MATERIAL PROVIDED:
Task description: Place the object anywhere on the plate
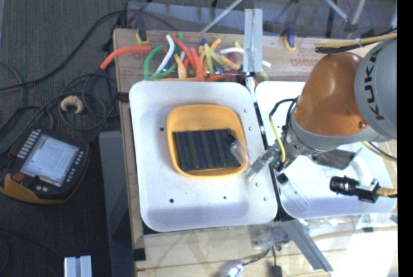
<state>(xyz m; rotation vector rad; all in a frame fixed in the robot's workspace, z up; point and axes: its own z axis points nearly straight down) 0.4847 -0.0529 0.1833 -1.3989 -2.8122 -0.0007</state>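
Two white bins sit side by side; the left bin holds one yellow plate, and one dark ridged object lies flat on that plate. One gripper hangs low over the plate's right rim, just beside the object's right edge. Its pale fingers blur together, so open or closed cannot be told; the right bin lies under the arm.

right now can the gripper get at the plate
Probably yes. The gripper is already at the right rim of the yellow plate in the left bin, with something clear between its fingers, and nothing I can see stands in its way.
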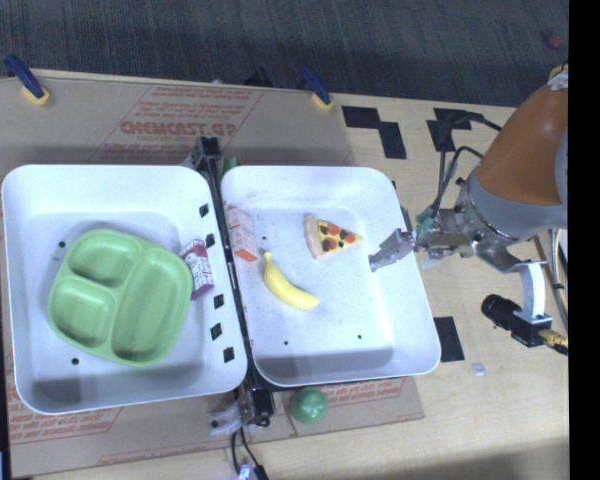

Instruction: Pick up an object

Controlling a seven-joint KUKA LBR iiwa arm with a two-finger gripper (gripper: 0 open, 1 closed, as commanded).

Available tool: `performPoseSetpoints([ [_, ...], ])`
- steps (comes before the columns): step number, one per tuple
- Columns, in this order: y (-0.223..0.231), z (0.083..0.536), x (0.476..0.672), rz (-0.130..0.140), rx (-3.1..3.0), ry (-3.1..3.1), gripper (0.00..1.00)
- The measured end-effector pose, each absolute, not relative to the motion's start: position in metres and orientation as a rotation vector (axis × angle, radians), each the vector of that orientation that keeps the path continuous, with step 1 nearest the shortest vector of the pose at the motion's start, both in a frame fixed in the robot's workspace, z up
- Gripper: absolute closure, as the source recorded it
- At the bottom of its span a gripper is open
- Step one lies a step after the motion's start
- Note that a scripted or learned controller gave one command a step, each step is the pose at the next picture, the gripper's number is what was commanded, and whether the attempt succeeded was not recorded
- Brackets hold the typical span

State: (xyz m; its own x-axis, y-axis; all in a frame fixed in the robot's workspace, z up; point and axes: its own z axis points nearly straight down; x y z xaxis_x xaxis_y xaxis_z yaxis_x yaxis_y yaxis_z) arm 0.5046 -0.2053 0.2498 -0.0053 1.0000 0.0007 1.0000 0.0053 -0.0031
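— Right, where's the hand (388,251)?
— Over the right bin's (410,318) right rim, nothing gripped; opening, cannot tell.
— And the objects?
— Banana (286,284) mid-bin, pizza slice (329,236) just beyond it.

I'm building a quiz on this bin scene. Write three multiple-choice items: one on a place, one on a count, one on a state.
1. Where does the banana lie?
A. on the green plate
B. in the right bin
C. on the bench outside the bins

2. How many compartments does the green plate have?
A. three
B. one
C. five

3. How does the claw stand to the pizza slice?
A. it grips the slice
B. it presses down on the slice
C. it is beside the slice, apart from it

Answers:
1 B, the banana rests on the floor of the right bin.
2 A, ridges split the plate into three wells.
3 C, white bin floor shows between the claw and the slice.
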Motion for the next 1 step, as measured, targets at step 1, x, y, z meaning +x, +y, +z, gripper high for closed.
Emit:
performPoseSetpoints([
  [1,-0.2108,0.0917,0.4888,0.002,-2.212,-2.227,0.00],
])
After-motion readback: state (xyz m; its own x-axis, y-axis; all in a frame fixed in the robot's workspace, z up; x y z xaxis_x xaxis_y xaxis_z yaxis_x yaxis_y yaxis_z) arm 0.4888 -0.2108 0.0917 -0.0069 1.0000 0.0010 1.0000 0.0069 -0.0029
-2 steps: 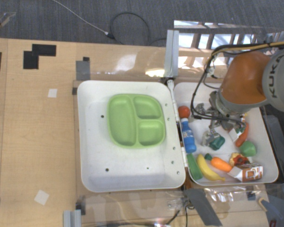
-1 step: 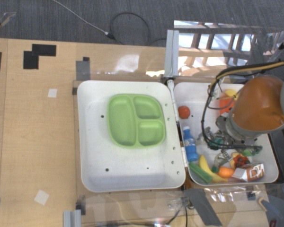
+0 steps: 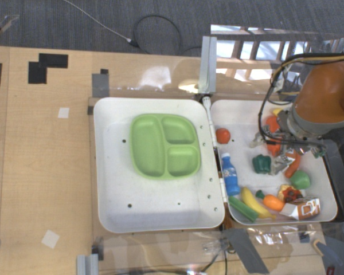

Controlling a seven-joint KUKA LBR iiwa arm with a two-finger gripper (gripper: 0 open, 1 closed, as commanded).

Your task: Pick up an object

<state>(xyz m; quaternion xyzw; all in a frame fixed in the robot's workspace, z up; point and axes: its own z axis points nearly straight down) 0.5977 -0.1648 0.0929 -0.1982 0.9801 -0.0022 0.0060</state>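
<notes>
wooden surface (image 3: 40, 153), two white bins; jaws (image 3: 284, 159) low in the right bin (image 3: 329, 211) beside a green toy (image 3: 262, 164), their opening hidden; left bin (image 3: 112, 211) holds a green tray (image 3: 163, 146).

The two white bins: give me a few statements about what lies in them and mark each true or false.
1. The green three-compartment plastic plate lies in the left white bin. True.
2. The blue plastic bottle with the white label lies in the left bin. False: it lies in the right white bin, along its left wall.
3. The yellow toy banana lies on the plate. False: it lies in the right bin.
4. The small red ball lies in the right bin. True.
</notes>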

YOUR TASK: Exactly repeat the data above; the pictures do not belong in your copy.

RESULT OF THIS EXERCISE:
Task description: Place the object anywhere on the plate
<state>(xyz m; rotation vector rad; all in a frame fixed in the robot's workspace, z up; point and axes: its own z axis points nearly straight down) 0.4847 -0.0529 0.1833 -1.3989 -2.8122 -0.0007</state>
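Two white bins sit side by side; the left bin holds one yellow plate, and one dark ridged object lies flat on that plate. One gripper hangs low over the plate's right rim, just beside the object's right edge. Its pale fingers blur together, so open or closed cannot be told; the right bin lies under the arm.

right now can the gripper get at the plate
Probably yes. The gripper is already at the right rim of the yellow plate in the left bin, with something clear between its fingers, and nothing I can see stands in its way.
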
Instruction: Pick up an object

Controlling a seven-joint KUKA LBR iiwa arm with a two-finger gripper (gripper: 0 open, 1 closed, as commanded).

Available tool: `performPoseSetpoints([ [_, ...], ])`
- steps (comes before the columns): step number, one per tuple
- Columns, in this order: y (-0.223..0.231), z (0.083..0.536), x (0.476..0.672), rz (-0.130..0.140), rx (-3.1..3.0), ry (-3.1..3.1), gripper (0.00..1.00)
- The measured end-effector pose, each absolute, not relative to the motion's start: position in metres and orientation as a rotation vector (axis × angle, radians), each the vector of that orientation that keeps the path continuous, with step 1 nearest the shortest vector of the pose at the motion's start, both in a frame fixed in the robot's workspace, z up
- Gripper: absolute closure, as the source recorded it
- At the bottom of its span a gripper is open
- Step one lies a step after the motion's start
- Note that a scripted or learned controller gave one command a step, each step is the pose at the next picture, the gripper's number is what was commanded, and whether the attempt succeeded was not recorded
- Brackets hold the typical span

State: (xyz m; its own x-axis, y-axis; all in a frame fixed in the robot's workspace, z up; point and axes: its own z axis points nearly straight down; x y z xaxis_x xaxis_y xaxis_z yaxis_x yaxis_y yaxis_z) arm 0.5046 -0.2053 0.2498 -0.0053 1.0000 0.0007 1.0000 0.0053 -0.0031
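— Right, where's the hand (388,251)?
— Over the right bin's (410,318) right rim, nothing gripped; opening, cannot tell.
— And the objects?
— Banana (286,284) mid-bin, pizza slice (329,236) just beyond it.

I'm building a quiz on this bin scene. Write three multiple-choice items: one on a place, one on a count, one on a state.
1. Where does the banana lie?
A. on the green plate
B. in the right bin
C. on the bench outside the bins

2. How many compartments does the green plate have?
A. three
B. one
C. five

3. How does the claw stand to the pizza slice?
A. it grips the slice
B. it presses down on the slice
C. it is beside the slice, apart from it

Answers:
1 B, the banana rests on the floor of the right bin.
2 A, ridges split the plate into three wells.
3 C, white bin floor shows between the claw and the slice.
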Motion for the next 1 step, as measured, targets at step 1, x, y, z meaning +x, +y, +z, gripper high for closed.
Emit:
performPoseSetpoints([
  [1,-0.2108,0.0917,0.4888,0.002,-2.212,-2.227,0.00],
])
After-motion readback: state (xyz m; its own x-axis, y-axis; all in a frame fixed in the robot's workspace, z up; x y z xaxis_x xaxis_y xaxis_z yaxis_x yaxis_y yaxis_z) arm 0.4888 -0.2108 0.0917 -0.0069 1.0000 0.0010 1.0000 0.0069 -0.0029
-2 steps: 
-1 step: 
+0 steps: 

Controlling a seven-joint KUKA LBR iiwa arm with a two-finger gripper (gripper: 0 open, 1 closed, as commanded).

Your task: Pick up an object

<state>(xyz m; quaternion xyzw; all in a frame fixed in the robot's workspace, z up; point and axes: its own z axis points nearly straight down) 0.5977 -0.1648 0.0929 -0.1982 0.9801 -0.0022 0.0060</state>
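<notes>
wooden surface (image 3: 40, 153), two white bins; jaws (image 3: 284, 159) low in the right bin (image 3: 329, 211) beside a green toy (image 3: 262, 164), their opening hidden; left bin (image 3: 112, 211) holds a green tray (image 3: 163, 146).

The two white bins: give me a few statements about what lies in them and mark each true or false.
1. The green three-compartment plastic plate lies in the left white bin. True.
2. The blue plastic bottle with the white label lies in the left bin. False: it lies in the right white bin, along its left wall.
3. The yellow toy banana lies on the plate. False: it lies in the right bin.
4. The small red ball lies in the right bin. True.
</notes>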

This exercise requires no additional answer.